TASK PROMPT:
Restating every entry exactly is the whole task.
-*-*-
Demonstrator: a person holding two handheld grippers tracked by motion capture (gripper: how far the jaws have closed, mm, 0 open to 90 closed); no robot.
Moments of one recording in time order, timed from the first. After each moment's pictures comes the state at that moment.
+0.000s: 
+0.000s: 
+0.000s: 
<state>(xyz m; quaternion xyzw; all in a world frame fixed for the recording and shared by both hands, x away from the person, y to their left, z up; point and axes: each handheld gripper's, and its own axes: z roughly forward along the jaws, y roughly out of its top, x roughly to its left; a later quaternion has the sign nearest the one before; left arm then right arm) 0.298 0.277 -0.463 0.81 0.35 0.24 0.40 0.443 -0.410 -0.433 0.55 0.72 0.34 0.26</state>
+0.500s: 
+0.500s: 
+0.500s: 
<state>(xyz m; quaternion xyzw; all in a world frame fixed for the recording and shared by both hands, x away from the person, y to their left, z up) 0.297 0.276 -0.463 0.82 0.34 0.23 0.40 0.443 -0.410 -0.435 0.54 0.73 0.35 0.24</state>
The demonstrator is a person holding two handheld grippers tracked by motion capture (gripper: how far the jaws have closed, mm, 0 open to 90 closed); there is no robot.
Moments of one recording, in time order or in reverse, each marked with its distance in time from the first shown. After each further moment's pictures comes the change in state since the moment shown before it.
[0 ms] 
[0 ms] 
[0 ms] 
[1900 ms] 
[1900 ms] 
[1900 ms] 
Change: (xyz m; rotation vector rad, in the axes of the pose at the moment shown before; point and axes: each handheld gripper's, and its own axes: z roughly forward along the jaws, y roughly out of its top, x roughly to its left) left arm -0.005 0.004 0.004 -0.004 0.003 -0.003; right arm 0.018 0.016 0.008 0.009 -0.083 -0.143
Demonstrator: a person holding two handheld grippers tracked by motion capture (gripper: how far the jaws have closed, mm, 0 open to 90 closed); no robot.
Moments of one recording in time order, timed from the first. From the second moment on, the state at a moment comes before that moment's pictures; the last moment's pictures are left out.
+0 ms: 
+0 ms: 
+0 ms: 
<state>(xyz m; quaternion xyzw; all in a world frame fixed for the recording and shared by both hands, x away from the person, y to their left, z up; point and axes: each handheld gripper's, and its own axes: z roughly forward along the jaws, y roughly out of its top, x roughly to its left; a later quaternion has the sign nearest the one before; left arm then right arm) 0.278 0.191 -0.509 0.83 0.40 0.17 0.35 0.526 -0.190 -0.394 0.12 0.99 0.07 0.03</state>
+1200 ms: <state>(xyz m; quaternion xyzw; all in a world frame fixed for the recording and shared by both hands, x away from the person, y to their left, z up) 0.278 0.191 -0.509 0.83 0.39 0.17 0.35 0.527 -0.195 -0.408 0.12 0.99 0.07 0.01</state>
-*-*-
EXERCISE RESULT:
Demonstrator: a person holding two handheld grippers tracked by motion capture (gripper: how far the jaws have closed, mm, 0 open to 90 closed); no robot.
Moments of one recording in time order, timed from the first. After each moment's pictures comes the state at that moment.
+0.000s: 
+0.000s: 
+0.000s: 
<state>(xyz m; quaternion xyzw; all in a world frame fixed for the recording and shared by both hands, x away from the person, y to their left, z up; point and axes: each handheld gripper's, and its own axes: z roughly forward along the jaws, y roughly out of its top, x roughly to its left; a later quaternion has the sign nearest the one before; left arm then right arm) 0.298 0.277 -0.463 0.81 0.35 0.24 0.40 0.443 -0.410 -0.433 0.55 0.72 0.34 0.26</state>
+0.500s: 
+0.500s: 
+0.500s: 
<state>(xyz m; quaternion xyzw; all in a world frame fixed for the recording and shared by both hands, x away from the person, y to their left, z up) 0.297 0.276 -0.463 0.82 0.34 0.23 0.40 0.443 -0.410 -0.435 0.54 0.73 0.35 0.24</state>
The demonstrator is a person holding two handheld grippers tracked by motion capture (gripper: how far the jaws have closed, mm, 0 open to 90 closed); there is no robot.
Moments of one recording, in time order or in reverse, each marked with its distance in time from the first shown. After each further moment's pictures comes the change in state since the moment shown before it.
[0 ms] 
[0 ms] 
[0 ms] 
[1900 ms] 
[1900 ms] 
[1900 ms] 
Change: (xyz m; rotation vector rad, in the axes of the pose at the moment shown before; point and axes: each handheld gripper's, and its own axes: z roughly forward along the jaws, y roughly out of its top, x roughly to its left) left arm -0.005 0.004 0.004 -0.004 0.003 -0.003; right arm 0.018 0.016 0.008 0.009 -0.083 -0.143
Demonstrator: a person holding two handheld grippers tracked by motion capture (gripper: how far the jaws have closed, mm, 0 open to 90 closed); no robot.
Moments of one recording in time order, timed from the first. From the second moment on, the state at a moment comes before that moment's pictures; the last moment's pictures are left out.
+0 ms: 
+0 ms: 
+0 ms: 
<state>(xyz m; quaternion xyzw; all in a world frame fixed for the recording and shared by both hands, x away from the person, y to their left, z up; point and axes: each handheld gripper's, and its own axes: z roughly forward along the jaws, y roughly out of its top, x roughly to its left; a later quaternion has the sign nearest the one before; left arm then right arm) 0.278 0.191 -0.509 0.83 0.40 0.17 0.35 0.526 -0.190 -0.394 0.12 0.99 0.07 0.03</state>
+1200 ms: <state>(xyz m; quaternion xyzw; all in a world frame fixed for the recording and shared by both hands, x away from the person, y to their left, z up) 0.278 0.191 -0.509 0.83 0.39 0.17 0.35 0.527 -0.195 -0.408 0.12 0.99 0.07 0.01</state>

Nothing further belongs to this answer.